See Crunch Automation basics for more information.
The CREATE CATEGORICAL CASE command allows you to create your own categorical variable. There are many use cases for this (e.g., allocating respondents to segments, fixing survey skips (DP jargon sometimes refers to this as "rebasing"), and combining variables into one). CATEGORICAL CASE variables can be thought of as cure-all for many DP tasks.
Each category is defined on a case-by-case basis by a logical condition (see the expressions section for more information on conditions/expressions). When a case (i.e., row of the data, typically a respondent) evaluates to TRUE in the expression (boolean logic), then it is allocated to that category. The web application allows you to do the same thing using the Create Categorical variable builder.
Each category is defined sequentially and the result is the first match. For each condition, in turn, only the cases that haven’t yet been allocated are eligible. It’s equivalent to the "IF, ELSE, ELSE IF" commands you see in other programming languages (such as R and JavaScript). Any unallocated cases that have not met any conditions are then set as missing. You can also set cases to be missing at any time by using NULL.
THEN VARIABLE (Optional Argument)
You can also optionally set each category as a constant or as a fill from another variable. Both examples are illustrated in the following script. If you are filling from another variable, then this is when you use the THEN VARIABLE argument.
Creating a variable with constant categories:
CREATE CATEGORICAL
CASE
WHEN condition THEN "label" [CODE value [MISSING]]
...
WHEN condition THEN "label" [CODE value [MISSING]]

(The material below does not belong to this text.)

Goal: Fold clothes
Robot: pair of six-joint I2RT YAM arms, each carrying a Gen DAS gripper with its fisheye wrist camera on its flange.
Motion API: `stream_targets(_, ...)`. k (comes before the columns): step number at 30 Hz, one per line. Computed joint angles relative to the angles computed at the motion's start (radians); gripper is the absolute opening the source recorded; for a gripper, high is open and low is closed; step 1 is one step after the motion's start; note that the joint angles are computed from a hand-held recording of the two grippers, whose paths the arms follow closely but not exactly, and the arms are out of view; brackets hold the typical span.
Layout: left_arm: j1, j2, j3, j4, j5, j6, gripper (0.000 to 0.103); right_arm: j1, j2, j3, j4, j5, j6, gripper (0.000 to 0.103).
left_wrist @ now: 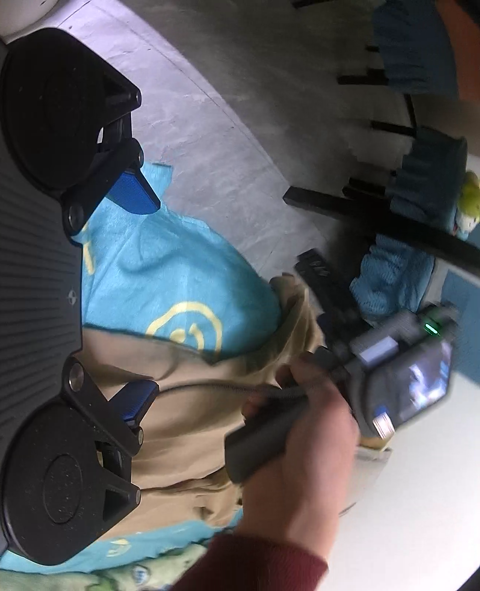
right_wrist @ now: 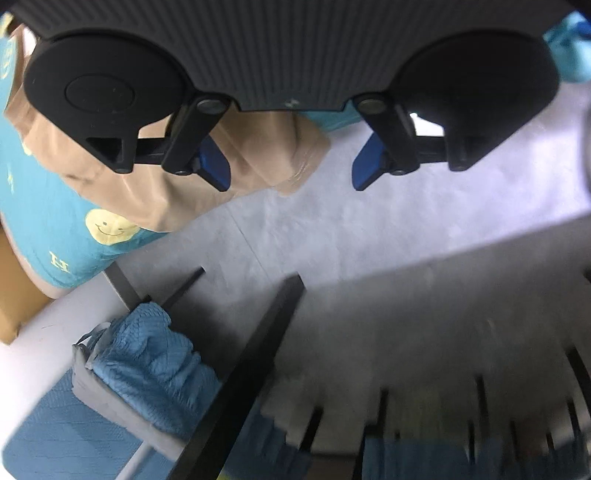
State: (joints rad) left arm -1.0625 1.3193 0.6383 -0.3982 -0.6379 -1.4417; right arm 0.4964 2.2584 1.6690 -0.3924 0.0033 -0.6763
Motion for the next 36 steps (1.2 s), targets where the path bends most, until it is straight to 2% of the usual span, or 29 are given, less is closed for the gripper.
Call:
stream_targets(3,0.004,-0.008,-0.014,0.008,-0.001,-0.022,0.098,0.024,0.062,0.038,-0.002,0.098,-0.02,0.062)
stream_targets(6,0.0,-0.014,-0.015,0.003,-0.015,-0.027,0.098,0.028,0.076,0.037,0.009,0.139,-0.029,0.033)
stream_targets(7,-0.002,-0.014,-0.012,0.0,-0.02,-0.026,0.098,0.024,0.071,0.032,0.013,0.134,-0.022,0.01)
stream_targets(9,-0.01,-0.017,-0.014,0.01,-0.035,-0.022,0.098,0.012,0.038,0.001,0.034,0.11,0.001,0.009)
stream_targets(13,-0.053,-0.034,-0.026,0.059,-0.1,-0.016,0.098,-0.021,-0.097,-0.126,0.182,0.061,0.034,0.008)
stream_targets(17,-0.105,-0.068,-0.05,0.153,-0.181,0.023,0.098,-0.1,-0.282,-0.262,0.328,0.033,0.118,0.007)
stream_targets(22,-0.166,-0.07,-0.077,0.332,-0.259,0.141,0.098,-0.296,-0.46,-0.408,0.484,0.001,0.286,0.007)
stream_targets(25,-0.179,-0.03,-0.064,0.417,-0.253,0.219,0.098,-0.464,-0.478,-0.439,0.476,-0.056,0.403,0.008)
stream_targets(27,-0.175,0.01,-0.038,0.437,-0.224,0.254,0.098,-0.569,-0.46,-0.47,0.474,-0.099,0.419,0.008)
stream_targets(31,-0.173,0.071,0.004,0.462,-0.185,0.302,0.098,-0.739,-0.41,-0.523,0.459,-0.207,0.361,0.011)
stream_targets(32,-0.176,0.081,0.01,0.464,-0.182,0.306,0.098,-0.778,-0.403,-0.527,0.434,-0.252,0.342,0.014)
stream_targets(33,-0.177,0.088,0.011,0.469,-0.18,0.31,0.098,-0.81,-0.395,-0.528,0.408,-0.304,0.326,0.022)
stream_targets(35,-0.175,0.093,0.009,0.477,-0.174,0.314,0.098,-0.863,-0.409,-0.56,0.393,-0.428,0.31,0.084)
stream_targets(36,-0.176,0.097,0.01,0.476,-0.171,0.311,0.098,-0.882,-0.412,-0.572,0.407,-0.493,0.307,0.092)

[ELSE "string" [CODE value [MISSING]|ELSE INTO NULL]
END
AS alias
[TITLE "string"]
[DESCRIPTION "string"]
[NOTES "string"];
Creating a variable with a variable fill:
CREATE CATEGORICAL
CASE
WHEN condition THEN VARIABLE alias
...
WHEN condition THEN VARIABLE alias
[ELSE "string" [CODE value [MISSING]|ELSE INTO NULL]
END
AS alias
[TITLE "string"]
[DESCRIPTION "string"]
[NOTES "string"];
Using REPLACE
You can also use REPLACE within the CATEGORICAL CASE command. The difference is that REPLACE does not include the AS... assignment at the end, which is used to indicated a new variable. Instead, the new variables are indicated at the beginning (before WHEN).
Everything else remains the same, including how it computes. The results are not stored on a new variable but instead overwrites the mentioned columns:
REPLACE CATEGORICAL
CASE alias,...,alias
WHEN condition THEN "label" [CODE value [MISSING]]
...
WHEN condition THEN "label" [CODE value [MISSING]]

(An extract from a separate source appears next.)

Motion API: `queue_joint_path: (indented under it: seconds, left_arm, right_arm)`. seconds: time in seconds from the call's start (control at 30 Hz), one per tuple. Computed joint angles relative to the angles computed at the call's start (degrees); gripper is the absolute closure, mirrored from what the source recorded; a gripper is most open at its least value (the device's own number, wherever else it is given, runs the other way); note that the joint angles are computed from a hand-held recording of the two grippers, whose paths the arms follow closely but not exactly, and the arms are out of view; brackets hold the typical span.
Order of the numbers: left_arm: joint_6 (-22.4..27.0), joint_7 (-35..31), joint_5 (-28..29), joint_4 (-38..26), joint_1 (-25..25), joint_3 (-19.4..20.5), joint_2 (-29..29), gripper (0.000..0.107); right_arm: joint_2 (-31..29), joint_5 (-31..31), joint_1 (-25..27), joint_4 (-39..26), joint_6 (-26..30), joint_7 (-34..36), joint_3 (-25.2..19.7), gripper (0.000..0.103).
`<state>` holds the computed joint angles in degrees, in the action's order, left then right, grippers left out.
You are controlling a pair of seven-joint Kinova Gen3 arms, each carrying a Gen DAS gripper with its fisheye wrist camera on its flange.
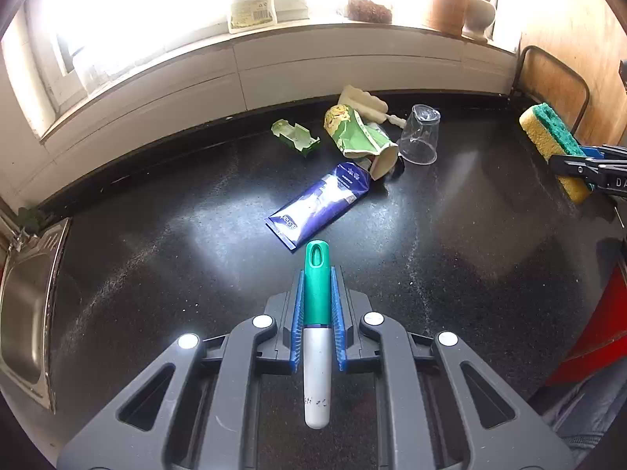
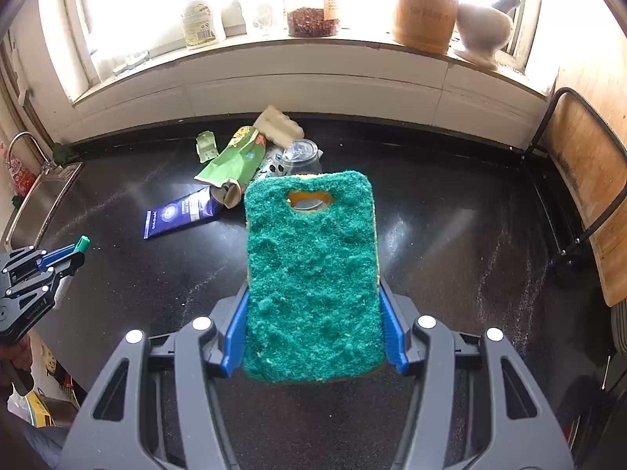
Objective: Collect trash
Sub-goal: 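Carry the marker and sponge to the bin and open both tools over it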
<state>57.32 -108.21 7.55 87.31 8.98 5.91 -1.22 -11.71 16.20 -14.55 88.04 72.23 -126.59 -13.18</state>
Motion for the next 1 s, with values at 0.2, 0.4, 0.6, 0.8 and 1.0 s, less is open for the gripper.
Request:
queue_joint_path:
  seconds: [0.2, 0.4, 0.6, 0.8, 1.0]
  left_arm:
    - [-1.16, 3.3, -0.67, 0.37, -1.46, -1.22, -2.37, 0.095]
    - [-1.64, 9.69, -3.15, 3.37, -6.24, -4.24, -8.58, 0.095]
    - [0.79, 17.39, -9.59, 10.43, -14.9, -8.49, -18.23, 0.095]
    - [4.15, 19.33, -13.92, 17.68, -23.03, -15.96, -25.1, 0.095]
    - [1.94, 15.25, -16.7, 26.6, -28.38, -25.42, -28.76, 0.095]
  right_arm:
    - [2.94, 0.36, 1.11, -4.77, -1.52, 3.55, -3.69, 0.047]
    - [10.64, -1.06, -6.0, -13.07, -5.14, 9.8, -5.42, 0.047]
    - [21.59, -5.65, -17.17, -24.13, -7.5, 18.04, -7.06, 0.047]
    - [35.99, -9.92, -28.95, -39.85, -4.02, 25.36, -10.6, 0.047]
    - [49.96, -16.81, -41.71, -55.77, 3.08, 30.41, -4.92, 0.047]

[ELSE "string" [CODE value [MISSING]|ELSE INTO NULL]
END;
Use cases
There are two use cases in the following: the first use case uses constant output categories and the second one uses a variable fill.
- Allocating respondents to segments (example: combining two questions)

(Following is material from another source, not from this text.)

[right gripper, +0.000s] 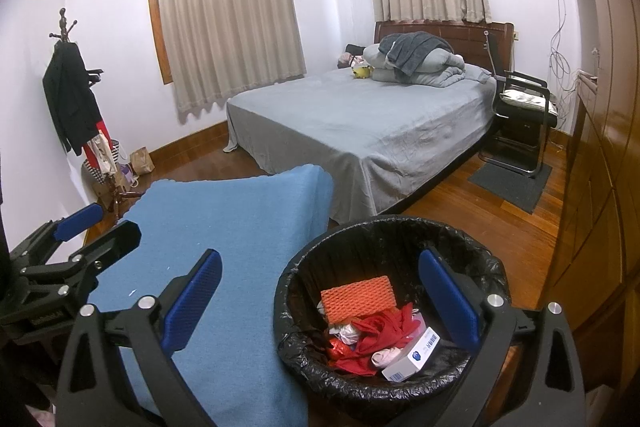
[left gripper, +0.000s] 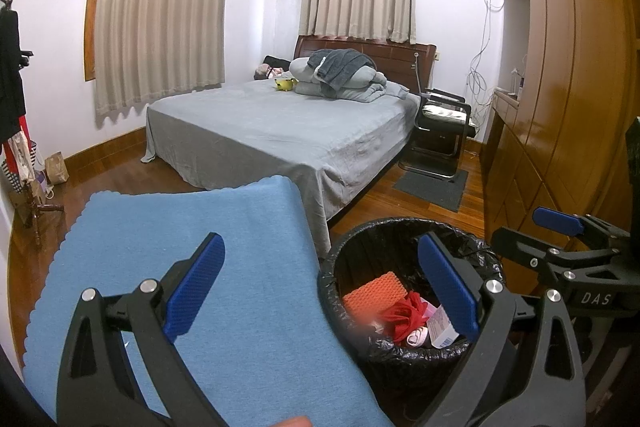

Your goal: Collect trash

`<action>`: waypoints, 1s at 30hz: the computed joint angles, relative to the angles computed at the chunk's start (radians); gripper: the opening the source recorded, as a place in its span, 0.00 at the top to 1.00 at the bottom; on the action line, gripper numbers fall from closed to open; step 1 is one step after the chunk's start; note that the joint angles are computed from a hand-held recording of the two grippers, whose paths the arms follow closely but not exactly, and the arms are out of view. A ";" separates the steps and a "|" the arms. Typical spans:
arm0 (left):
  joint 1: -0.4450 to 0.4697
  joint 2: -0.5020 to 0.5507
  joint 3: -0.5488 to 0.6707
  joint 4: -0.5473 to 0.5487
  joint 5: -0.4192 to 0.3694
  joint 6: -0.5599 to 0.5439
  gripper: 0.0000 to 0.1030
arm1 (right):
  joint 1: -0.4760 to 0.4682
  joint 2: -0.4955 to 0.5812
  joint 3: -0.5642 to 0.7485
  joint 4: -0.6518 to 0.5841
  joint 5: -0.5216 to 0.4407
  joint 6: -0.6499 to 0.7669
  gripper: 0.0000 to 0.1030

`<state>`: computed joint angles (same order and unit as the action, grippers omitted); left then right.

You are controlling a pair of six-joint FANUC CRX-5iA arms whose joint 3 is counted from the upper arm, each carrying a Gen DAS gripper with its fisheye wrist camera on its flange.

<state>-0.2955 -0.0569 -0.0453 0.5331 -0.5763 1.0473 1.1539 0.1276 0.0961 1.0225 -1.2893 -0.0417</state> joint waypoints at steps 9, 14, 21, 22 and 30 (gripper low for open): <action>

- Setting certain cases with missing or non-missing (example: fixing a survey skip—DP jargon sometimes refers to this as "rebasing a variable")
The data for both cases can be found in the example files (Core Trends Survey 2019) article.
Allocating respondents to segments
Suppose we have the following two variables, and the second variable is a confirmation of the speed status (a double-check in the survey). For analysis purposes, we want to combine this into one (and perhaps clean up the labels as well), which leads us to the third variable on the right:
This can be achieved with the following Crunch Automation script:
CREATE CATEGORICAL CASE
WHEN bbhome2 = "No, higher speed connection" OR bbhome1 = "Higher-speed" THEN "High speed"
WHEN bbhome2 = "Yes, dial-up" OR bbhome1 = "Dial-up" THEN "Dial up"
WHEN bbhome1 = "(VOL) Both Slow-speed/Dial-up and Higher-speed/Broadband" THEN "Both"
WHEN bbhome1 = "(VOL) Access internet only using cell phone or tablet" THEN "Cell/Phone tablet"
ELSE INTO NULL
END
AS bbhome_combined
TITLE "Confirmed Speed of subscription"
DESCRIPTION "Combing questions about home internet speed"
NOTES "Base: Only those with home internet access";
Setting certain cases with missing or non-missing
Consider the following variable, which has n=130 set to system missing (“No Data”). We want to create a categorical case where the system missing values are reallocated to a "No Internet" category. In that sense, the variable is "based on the total" (respondents in the data; i.e., all rows):